For From Russia With Love, Lionel Bart was commissioned to write the score. Perhaps unbelievably given his success in musical theatre, most notably with Oliver, Bart couldn't actually read or write music! Luckily somebody remembered John's name and he got himself the job with which his name is now probably synonymous.

Not that Barry knew much about Ian Fleming's creation at the time.
"When I was approached about Bond, all I knew about it was the cartoon strip in the Daily Express. Then we did. From Russia With Love, then Goldfinger, and the whole thing went mad. It made it much easier for me to get good work then. If you have a successful run, everything comes to you. Nothing succeeds like success."
It wasn't all strings & brass, though. Often overlooked is the fact that Barry was among the first film composers to make use of the synthesiser, the new tool in his sonic armoury first tested for On Her Majesty's Secret Service. And as GQ put it in the introduction to an interview with him for its Men Of The Year issue for 2006,
“Barry was the first man to make film soundtracks sexy, the first to treat them not just as part of the movie experience, but as particular pieces of music in their own right.

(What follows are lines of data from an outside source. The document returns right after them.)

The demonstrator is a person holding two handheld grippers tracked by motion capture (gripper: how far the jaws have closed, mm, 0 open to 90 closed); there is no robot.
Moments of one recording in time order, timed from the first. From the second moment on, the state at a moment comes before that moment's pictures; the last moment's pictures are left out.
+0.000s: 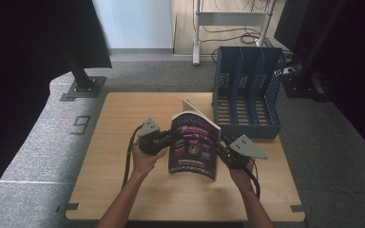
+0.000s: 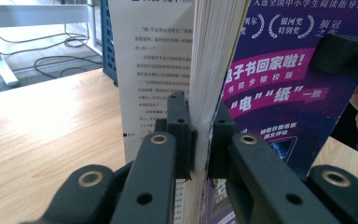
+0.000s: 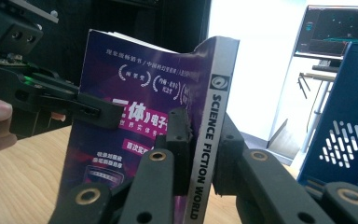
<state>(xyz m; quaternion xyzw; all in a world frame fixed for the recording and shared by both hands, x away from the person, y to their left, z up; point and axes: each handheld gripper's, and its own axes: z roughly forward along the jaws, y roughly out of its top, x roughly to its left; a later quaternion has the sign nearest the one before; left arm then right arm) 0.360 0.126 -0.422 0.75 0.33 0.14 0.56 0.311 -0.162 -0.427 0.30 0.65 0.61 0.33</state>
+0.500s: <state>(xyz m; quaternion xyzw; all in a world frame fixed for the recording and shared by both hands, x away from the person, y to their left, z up) 0.361 0.127 -0.422 0.74 0.35 0.16 0.56 0.296 -0.165 -0.427 0.29 0.66 0.63 0.30</state>
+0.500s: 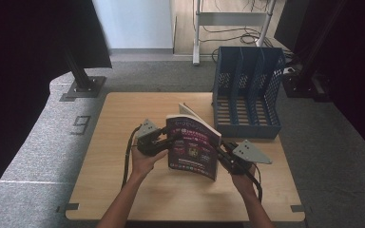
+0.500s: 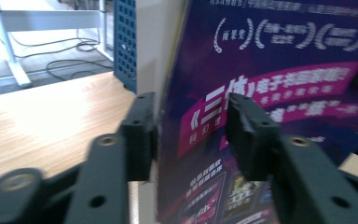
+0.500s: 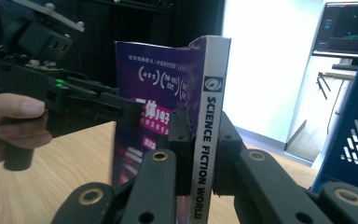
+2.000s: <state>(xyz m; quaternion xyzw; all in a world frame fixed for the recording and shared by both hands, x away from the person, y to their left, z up) 0.376 0.111 -0.413 0.76 0.35 0.13 0.53 0.315 -0.146 -0.431 0.27 0.70 0.62 0.25</state>
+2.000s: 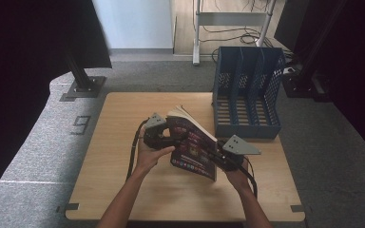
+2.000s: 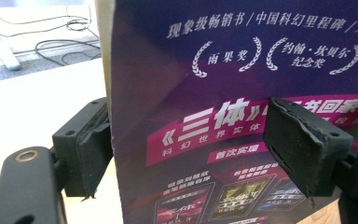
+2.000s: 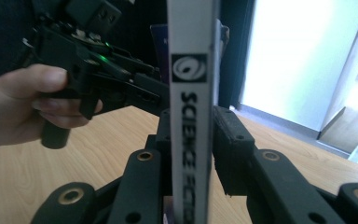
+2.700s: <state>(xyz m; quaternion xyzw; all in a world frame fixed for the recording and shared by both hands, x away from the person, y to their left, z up) 0.376 0.111 -0.413 0.76 0.35 0.13 0.53 0.324 -0.142 -0.429 0.28 0.70 0.60 0.25</state>
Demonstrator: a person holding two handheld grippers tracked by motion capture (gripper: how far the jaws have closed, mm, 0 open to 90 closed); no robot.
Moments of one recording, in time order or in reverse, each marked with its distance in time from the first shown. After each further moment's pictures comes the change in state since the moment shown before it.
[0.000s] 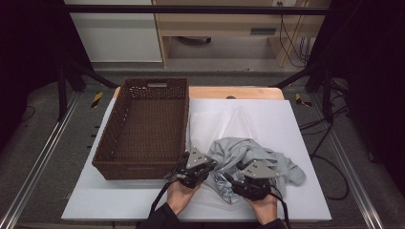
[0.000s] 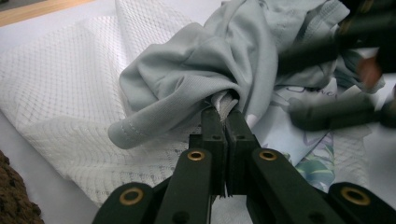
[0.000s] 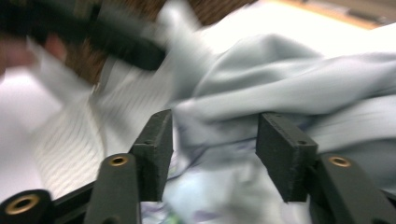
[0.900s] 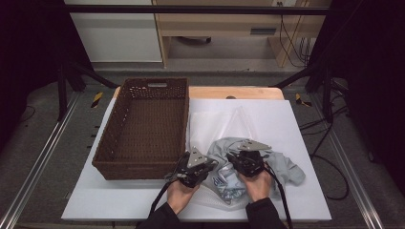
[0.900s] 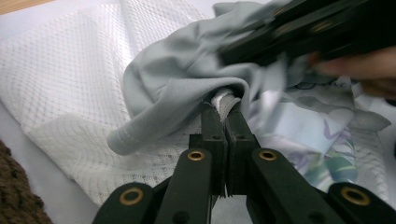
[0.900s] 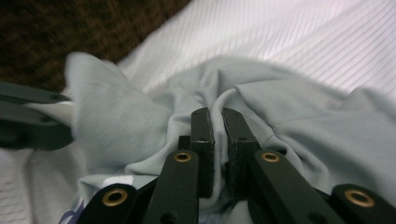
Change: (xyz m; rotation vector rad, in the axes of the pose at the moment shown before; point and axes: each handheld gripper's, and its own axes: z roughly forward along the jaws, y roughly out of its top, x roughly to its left) left arm 0.005 -0.001 0.004 0.021 0.007 -0.018; right arm -0.032 0.026 0.044 0.114 0.008 0.129
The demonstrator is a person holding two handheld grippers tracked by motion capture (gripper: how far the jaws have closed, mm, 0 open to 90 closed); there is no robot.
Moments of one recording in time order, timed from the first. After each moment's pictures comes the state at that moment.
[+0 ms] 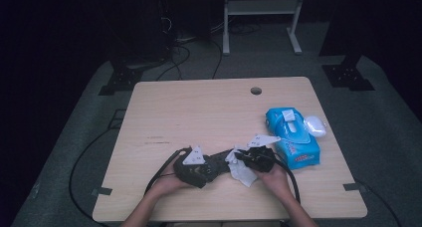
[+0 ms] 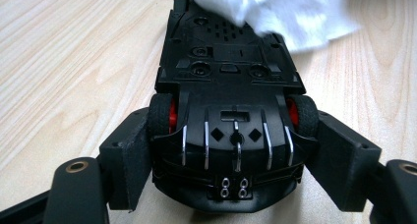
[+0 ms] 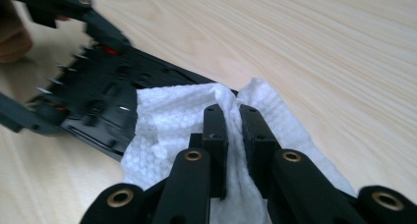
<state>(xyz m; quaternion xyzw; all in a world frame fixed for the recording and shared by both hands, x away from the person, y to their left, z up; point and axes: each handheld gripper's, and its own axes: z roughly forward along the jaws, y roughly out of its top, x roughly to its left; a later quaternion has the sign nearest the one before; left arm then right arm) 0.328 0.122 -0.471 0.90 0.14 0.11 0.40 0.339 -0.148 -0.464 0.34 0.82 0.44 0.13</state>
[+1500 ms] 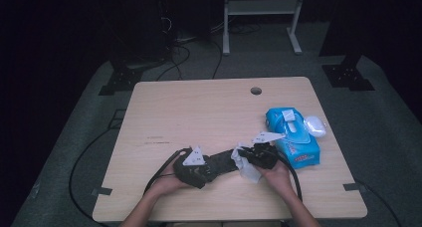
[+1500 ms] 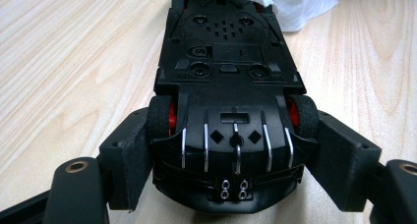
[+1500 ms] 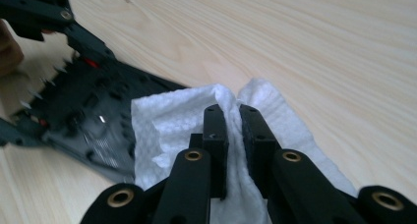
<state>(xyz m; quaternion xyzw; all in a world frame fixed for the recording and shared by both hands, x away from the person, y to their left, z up) 0.327 0.121 -0.472 0.90 0.14 0.11 0.40 0.349 -0.155 -0.464 0.36 0.81 0.45 0.12</state>
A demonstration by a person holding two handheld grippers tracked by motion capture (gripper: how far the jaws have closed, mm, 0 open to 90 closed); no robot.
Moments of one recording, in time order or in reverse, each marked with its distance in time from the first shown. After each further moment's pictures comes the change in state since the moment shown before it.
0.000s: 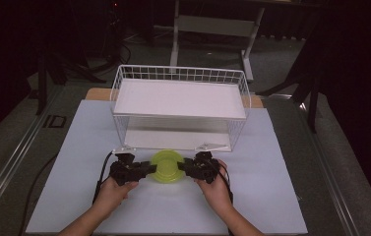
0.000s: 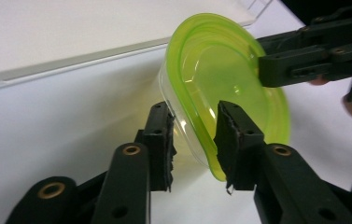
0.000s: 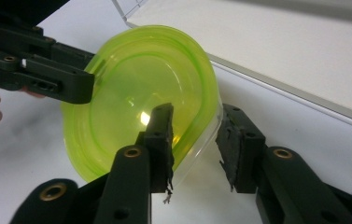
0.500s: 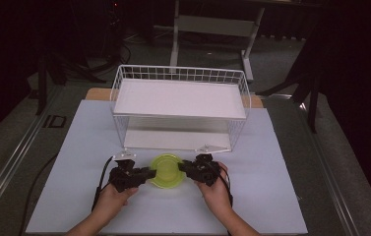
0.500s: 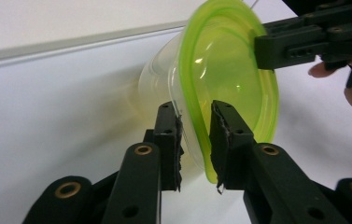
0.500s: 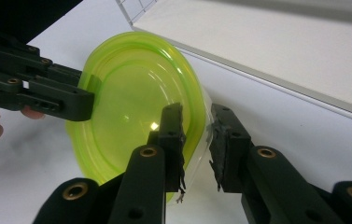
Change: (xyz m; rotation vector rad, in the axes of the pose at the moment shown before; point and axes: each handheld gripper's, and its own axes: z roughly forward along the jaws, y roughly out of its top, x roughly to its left) left arm -0.013 -0.010 -0.006 0.019 0.035 0.005; right arm 0.010 -0.002 -0.008 -0.018 -0.002 0.015
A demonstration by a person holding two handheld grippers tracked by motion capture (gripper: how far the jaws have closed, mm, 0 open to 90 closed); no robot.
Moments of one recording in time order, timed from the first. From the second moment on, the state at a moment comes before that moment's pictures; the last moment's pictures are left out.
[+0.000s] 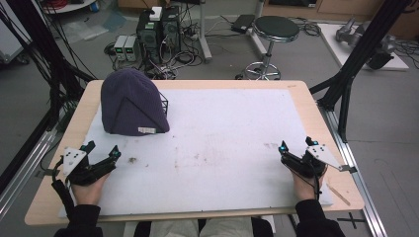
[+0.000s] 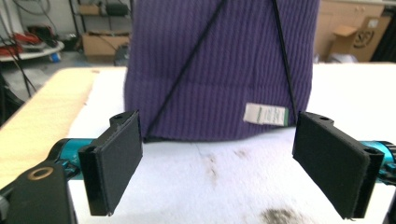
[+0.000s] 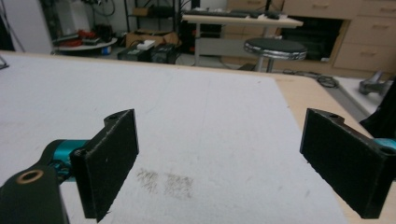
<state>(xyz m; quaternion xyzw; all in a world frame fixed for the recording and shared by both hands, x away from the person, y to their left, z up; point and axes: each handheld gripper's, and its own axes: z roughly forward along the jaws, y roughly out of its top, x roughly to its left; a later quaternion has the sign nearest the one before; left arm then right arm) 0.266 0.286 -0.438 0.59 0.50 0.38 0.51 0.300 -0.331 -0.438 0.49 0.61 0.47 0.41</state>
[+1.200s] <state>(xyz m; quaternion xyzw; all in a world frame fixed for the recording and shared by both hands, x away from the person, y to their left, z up) 0.267 0.285 -0.440 0.59 0.49 0.37 0.52 0.303 -0.328 -0.441 0.48 0.63 0.47 0.39</state>
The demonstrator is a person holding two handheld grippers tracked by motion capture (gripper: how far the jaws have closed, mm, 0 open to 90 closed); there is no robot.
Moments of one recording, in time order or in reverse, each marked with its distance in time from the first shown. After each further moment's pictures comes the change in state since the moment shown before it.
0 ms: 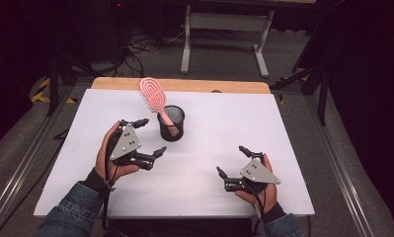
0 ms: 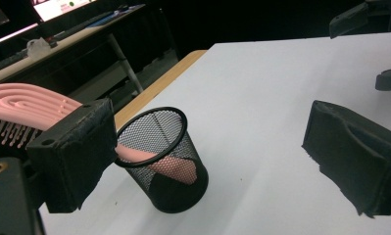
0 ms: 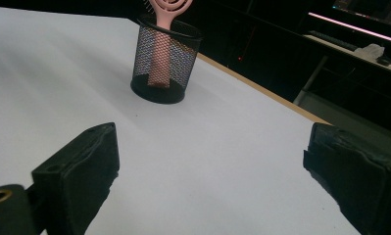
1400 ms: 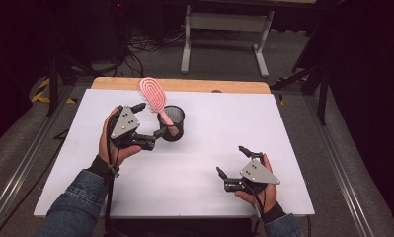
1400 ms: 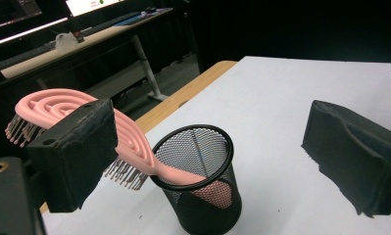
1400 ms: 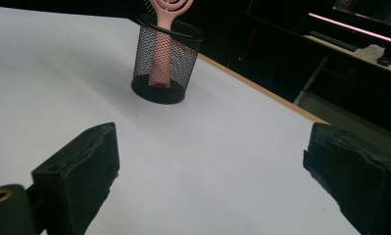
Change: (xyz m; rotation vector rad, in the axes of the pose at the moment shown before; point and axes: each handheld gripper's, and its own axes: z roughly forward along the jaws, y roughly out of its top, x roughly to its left) left arm 0.033 0.012 0.019 -0.032 0.079 -0.091; right arm 0.001 0.000 0.000 -0.001 -0.001 -0.001
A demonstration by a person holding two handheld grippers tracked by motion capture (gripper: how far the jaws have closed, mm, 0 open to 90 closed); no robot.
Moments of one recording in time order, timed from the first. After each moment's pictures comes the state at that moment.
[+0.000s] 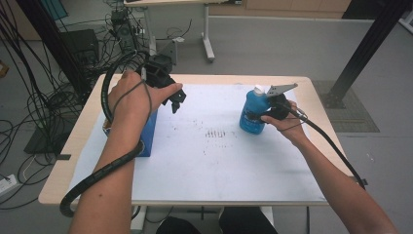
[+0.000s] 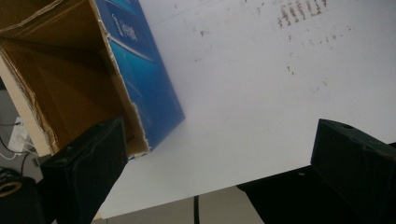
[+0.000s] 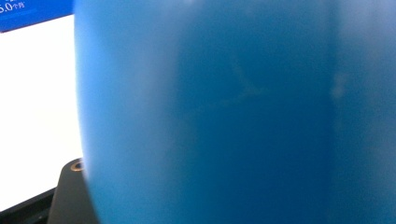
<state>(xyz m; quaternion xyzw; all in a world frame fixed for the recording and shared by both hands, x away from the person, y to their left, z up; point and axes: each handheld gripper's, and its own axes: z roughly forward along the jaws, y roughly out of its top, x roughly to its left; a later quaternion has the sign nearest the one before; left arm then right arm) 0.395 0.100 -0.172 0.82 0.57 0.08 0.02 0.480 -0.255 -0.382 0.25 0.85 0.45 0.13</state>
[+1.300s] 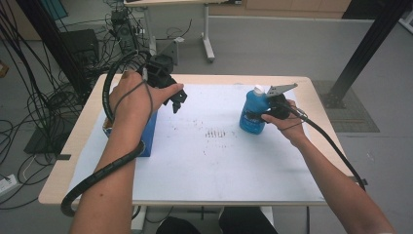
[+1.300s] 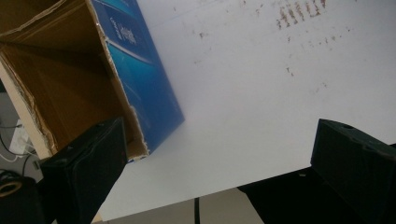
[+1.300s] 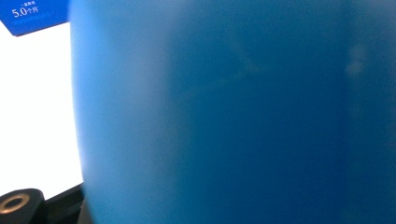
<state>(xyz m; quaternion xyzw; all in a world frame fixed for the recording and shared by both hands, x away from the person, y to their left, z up) 0.396 0.098 -0.173 0.82 0.57 0.08 0.02 0.482 -0.255 -0.384 0.25 0.85 0.45 0.12</state>
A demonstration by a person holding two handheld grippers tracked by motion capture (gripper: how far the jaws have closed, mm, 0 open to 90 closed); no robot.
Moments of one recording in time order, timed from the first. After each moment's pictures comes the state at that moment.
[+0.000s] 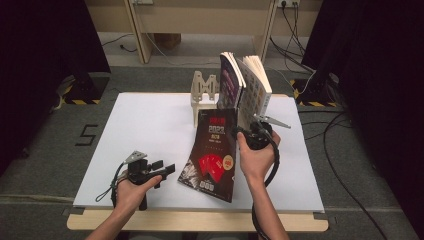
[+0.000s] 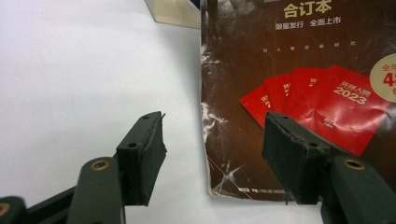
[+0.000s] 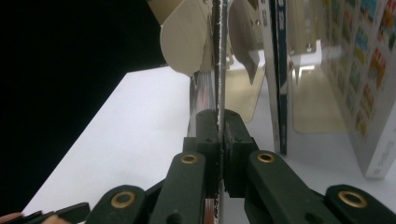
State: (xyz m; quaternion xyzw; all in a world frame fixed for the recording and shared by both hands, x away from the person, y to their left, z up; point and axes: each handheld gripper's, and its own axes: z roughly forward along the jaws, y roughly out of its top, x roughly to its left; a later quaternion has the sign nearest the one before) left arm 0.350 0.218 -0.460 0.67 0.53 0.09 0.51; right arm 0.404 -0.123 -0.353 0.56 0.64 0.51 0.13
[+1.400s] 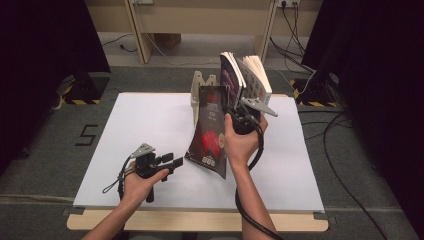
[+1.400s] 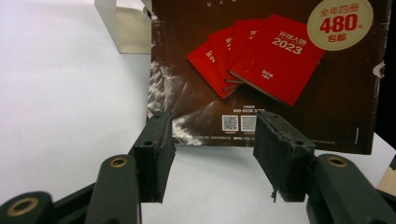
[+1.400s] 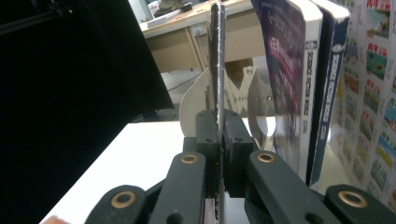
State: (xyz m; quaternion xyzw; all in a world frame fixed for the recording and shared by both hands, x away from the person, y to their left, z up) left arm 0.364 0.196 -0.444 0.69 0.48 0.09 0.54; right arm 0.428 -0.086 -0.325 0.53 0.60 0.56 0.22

Music that swaggered with purpose. Back in the Sixties, when Britain's greatest film composer - with more than 120 scores for film and TV - was in his pomp, his themes epitomised glamour when glamour wasn't yet a career option, evoking a sophisticated world full of mystery, travel and sex.

He did everything on a grand scale, making music both delirious and maudlin, great orchestral sweeps that made you feel as though you were gliding through space, careering down a ravine, or driving at speed along an Italian motorway.

Take away the music from any James Bond film (and Barry scored 11 and worked on 12 of them), and you're left with a slightly arch caper movie. It was Barry who gave the Bond films their edge, who made them populist and sinister at the same time. Barry's Bond themes were dark, haunting and full of foreboding. As evocations of unbound sexuality, there was nothing to touch them. “
Can anyone have possibly summed it up better?

Maybe surprisingly Barry actually rated The Ipcress File as a bigger high point of his film-scoring career!

“Mike Caine was great in the role and the movies should have been bigger and better than Bond. They had this enormous potential, and I think actually were a truer reflection of the times.

The Bond people were smart; they made the same movie 12 times. They should have done something similar with The Ipcress File."
Coincidentally Michael Caine had been Barry's flatmate during the Swinging Sixties. The pair shared digs with Terence Stamp too! Speaking to Classic FM, Caine later revealed that he had been among the first people to hear the finished Goldfinger theme after being kept awake while his old friend worked on it!

"I came down in the morning and he was sitting there absolutely exhausted and said, 'I’ve got this tune for the Bond, what do you think of it?' And he played Goldfinger. I said it’s fantastic."
It was Caine who first famously outed him as a bit of a ladies man too. Newsweek concluding after he'd married Jane Birkin in 1965 that he...
"...drove off in his E-Type Jag with his E-Type wife."
John Barry passed away on January 30, 2011 at the age of 77, his place in celluloid history secured in large part thanks to James Bond.